▸ **Exercise**:
All lines of the entries with "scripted" in them must be listed.

▸ **Data for the task**:
● ● ● ● ●

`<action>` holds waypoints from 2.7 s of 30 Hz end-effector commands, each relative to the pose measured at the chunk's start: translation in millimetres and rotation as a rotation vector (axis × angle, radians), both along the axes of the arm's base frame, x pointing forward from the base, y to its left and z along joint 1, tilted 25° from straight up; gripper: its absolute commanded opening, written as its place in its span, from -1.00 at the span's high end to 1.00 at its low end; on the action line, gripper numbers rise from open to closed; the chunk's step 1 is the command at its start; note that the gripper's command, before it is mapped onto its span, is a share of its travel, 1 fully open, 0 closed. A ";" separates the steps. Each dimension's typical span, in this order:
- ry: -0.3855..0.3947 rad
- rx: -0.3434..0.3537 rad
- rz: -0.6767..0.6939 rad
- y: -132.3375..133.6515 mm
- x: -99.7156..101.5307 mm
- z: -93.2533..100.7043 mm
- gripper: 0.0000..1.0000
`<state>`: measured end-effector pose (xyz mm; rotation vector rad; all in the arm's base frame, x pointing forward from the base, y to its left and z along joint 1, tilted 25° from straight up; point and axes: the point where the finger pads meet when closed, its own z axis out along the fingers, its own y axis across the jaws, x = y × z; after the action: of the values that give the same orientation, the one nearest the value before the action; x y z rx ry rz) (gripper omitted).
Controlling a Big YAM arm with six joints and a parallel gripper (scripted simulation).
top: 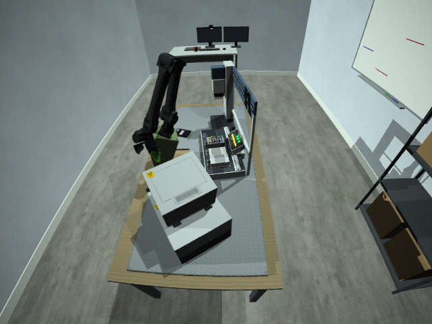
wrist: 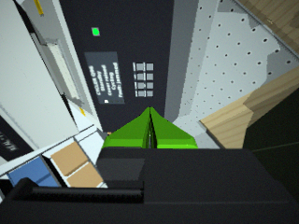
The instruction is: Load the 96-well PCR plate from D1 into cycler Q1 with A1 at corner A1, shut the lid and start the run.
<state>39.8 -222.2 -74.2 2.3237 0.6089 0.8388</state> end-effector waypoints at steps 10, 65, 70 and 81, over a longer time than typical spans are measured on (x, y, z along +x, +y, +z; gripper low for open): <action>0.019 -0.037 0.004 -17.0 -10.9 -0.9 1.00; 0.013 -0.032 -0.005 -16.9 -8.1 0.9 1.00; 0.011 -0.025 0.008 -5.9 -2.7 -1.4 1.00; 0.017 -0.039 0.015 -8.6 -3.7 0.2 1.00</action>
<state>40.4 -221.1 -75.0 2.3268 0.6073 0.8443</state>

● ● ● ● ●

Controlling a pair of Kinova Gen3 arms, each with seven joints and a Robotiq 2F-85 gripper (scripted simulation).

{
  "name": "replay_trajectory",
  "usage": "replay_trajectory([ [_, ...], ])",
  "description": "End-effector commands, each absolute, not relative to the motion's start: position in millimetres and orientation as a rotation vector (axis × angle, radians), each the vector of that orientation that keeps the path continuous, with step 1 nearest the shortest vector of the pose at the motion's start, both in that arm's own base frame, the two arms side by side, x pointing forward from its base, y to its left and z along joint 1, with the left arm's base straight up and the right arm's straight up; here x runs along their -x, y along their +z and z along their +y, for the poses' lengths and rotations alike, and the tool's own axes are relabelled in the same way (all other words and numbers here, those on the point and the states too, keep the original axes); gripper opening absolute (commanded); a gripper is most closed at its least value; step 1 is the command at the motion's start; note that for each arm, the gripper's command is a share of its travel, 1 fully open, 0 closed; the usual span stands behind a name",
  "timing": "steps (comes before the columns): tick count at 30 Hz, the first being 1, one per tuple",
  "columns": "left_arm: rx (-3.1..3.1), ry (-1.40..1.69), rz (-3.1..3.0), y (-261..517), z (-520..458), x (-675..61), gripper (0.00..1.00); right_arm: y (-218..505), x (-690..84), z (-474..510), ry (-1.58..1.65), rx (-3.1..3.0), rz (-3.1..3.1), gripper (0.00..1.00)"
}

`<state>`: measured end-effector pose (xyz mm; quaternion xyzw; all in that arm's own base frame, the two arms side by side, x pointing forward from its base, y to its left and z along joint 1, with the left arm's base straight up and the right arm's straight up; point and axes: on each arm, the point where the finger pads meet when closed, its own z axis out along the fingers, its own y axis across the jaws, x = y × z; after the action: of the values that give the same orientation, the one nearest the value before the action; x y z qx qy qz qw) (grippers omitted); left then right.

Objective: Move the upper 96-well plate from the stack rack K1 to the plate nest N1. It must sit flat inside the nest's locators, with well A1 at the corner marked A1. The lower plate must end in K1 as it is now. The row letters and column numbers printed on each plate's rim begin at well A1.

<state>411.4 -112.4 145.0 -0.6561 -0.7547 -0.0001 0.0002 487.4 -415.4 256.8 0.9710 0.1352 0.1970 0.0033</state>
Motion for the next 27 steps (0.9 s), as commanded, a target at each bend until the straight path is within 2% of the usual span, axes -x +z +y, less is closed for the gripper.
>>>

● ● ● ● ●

▸ **Expected output**:
Controlling a Big YAM arm with six joints and a parallel gripper (scripted simulation).
Controlling a pair of Kinova Gen3 arms, each with seven joints and a Robotiq 2F-85 gripper (scripted simulation).

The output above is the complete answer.